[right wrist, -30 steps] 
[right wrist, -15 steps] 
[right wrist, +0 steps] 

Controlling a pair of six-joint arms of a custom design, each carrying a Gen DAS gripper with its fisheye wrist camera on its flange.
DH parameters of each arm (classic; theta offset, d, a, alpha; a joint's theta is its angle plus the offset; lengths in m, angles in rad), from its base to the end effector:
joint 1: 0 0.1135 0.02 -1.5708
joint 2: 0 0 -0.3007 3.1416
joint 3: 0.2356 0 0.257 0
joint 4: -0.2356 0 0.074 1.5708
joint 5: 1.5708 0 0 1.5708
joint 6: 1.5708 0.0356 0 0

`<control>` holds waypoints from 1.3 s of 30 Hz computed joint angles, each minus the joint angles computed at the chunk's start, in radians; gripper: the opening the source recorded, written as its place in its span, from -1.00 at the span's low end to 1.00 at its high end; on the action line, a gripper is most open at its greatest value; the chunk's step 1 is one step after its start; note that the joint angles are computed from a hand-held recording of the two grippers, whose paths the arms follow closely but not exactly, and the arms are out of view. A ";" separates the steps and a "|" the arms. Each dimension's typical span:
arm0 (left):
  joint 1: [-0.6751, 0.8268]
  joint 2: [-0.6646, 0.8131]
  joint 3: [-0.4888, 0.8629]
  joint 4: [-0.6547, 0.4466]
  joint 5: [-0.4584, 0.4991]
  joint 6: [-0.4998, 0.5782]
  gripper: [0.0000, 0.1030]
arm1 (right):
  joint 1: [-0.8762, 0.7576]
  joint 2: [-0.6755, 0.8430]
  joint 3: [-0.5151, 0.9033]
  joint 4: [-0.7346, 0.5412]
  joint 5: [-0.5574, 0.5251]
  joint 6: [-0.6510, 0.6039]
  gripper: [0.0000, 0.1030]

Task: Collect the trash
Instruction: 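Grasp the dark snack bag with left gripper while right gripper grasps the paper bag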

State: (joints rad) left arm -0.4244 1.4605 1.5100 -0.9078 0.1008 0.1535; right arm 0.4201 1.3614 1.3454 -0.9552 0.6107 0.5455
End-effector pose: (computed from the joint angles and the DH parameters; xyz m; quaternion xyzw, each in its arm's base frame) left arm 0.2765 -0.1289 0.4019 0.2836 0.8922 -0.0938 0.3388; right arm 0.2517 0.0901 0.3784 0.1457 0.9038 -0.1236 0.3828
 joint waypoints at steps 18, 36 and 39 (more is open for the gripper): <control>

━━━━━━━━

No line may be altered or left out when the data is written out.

[right wrist, -30 steps] 
[right wrist, -15 steps] 
[right wrist, +0 steps] 

Controlling a pair of six-joint arms of a custom design, each carrying a Gen DAS gripper with its fisheye wrist camera on its flange.
DH parameters of each arm (classic; theta offset, d, a, alpha; a joint's theta is its angle plus the offset; lengths in m, angles in rad), from its base to the end effector:
joint 1: 0 0.1135 0.02 -1.5708
joint 2: 0 0 -0.3007 3.1416
joint 3: 0.2356 0 0.257 0
joint 4: -0.2356 0 0.074 1.5708
joint 5: 1.5708 0 0 1.5708
joint 6: 1.5708 0.0356 0 0

`<control>` holds waypoints from 1.3 s of 30 Hz computed joint angles, each minus the joint angles computed at the chunk's start, in radians; gripper: the opening the source recorded, written as its place in its span, from -1.00 at the span's low end to 1.00 at its high end; on the action line, a gripper is most open at its greatest value; the chunk's step 1 is one step after its start; note that the joint angles are computed from a hand-held recording of the two grippers, whose paths the arms follow closely but not exactly, and the arms are out of view. A ";" separates the steps and a "|" the arms. Each dimension's typical span:
arm0 (left):
  joint 1: [-0.6751, 0.8268]
  joint 2: [-0.6646, 0.8131]
  joint 3: [-0.4888, 0.8629]
  joint 4: [-0.6547, 0.4466]
  joint 5: [-0.4584, 0.4991]
  joint 6: [-0.4998, 0.5782]
  gripper: [0.0000, 0.1030]
arm1 (right):
  joint 1: [-0.8762, 0.7576]
  joint 2: [-0.6755, 0.8430]
  joint 3: [-0.5151, 0.9033]
  joint 4: [-0.7346, 0.5412]
  joint 5: [-0.5574, 0.5251]
  joint 6: [-0.6510, 0.6039]
  gripper: [0.0000, 0.1030]

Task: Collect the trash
Instruction: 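Grasp the dark snack bag with left gripper while right gripper grasps the paper bag
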
State: (joints rad) left arm -0.4244 1.4605 1.5100 -0.9078 0.1008 0.1535; right arm 0.4201 1.3614 1.3454 -0.9552 0.6107 0.5455
End-effector pose: (computed from the joint angles and the DH parameters; xyz m; quaternion xyzw, each in its arm's base frame) left arm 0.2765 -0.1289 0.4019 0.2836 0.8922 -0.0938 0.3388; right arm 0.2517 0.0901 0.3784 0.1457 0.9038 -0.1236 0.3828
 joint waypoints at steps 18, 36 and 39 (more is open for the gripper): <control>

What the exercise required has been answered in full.